- PROBLEM DETAILS: Print out the data below in full and exactly, skipping the pictures.

- AVAILABLE DATA:
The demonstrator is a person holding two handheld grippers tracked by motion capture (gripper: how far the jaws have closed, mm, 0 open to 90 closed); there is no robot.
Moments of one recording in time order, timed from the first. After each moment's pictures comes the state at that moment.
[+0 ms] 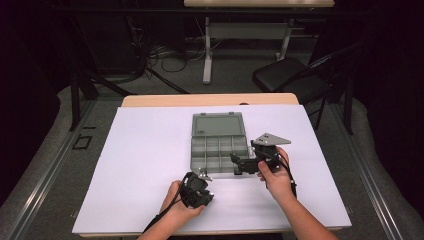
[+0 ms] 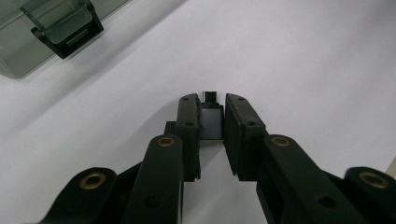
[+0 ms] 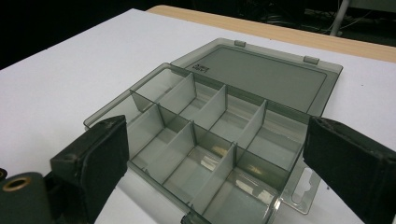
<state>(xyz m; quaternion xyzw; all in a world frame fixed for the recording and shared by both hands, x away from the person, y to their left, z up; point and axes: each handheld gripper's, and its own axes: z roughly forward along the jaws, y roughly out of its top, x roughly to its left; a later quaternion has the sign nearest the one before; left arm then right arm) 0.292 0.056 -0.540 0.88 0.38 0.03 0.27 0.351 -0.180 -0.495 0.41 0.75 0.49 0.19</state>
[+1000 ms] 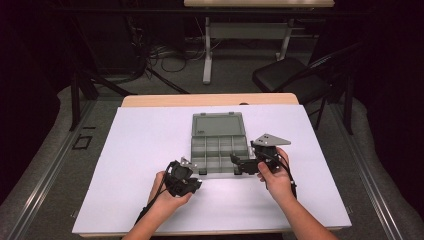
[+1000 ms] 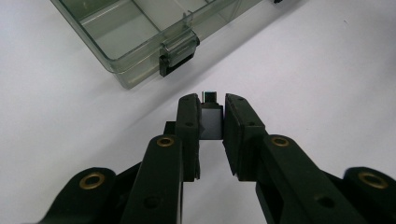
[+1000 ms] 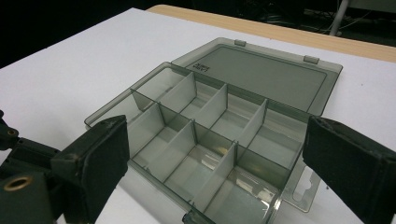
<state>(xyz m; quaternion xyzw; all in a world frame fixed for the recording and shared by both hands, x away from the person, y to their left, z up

- COMPLETED EXERCISE:
The demonstrator is a person holding two handheld grippers tracked by motion capture (gripper: how far the jaws have closed, mm, 0 open to 90 closed); there is no robot.
Moments of one recording in time order, timed from the first. After each moment's pictures comes the state at that moment.
[+0 ms] 
[+0 ms] 
[+0 ms] 
<state>(xyz m; quaternion xyzw; all in a world frame fixed for the recording and shared by both hands, x away from the person, y to their left, z up; point and axes: each handheld gripper's, and its own axes: z roughly forward along the jaws, y roughly out of its top, x roughly to its left; a later quaternion has the sign nearest the one before; left arm then right arm) 0.292 0.056 -0.540 0.88 0.38 0.03 0.27 0.351 -0.180 -0.495 0.41 0.75 0.49 0.19</state>
[+1000 ms] 
[+1000 ms] 
[+1000 ms] 
<state>(xyz m; quaternion xyzw; all in a world frame fixed for the recording and shared by both hands, x away from the person, y to their left, z up

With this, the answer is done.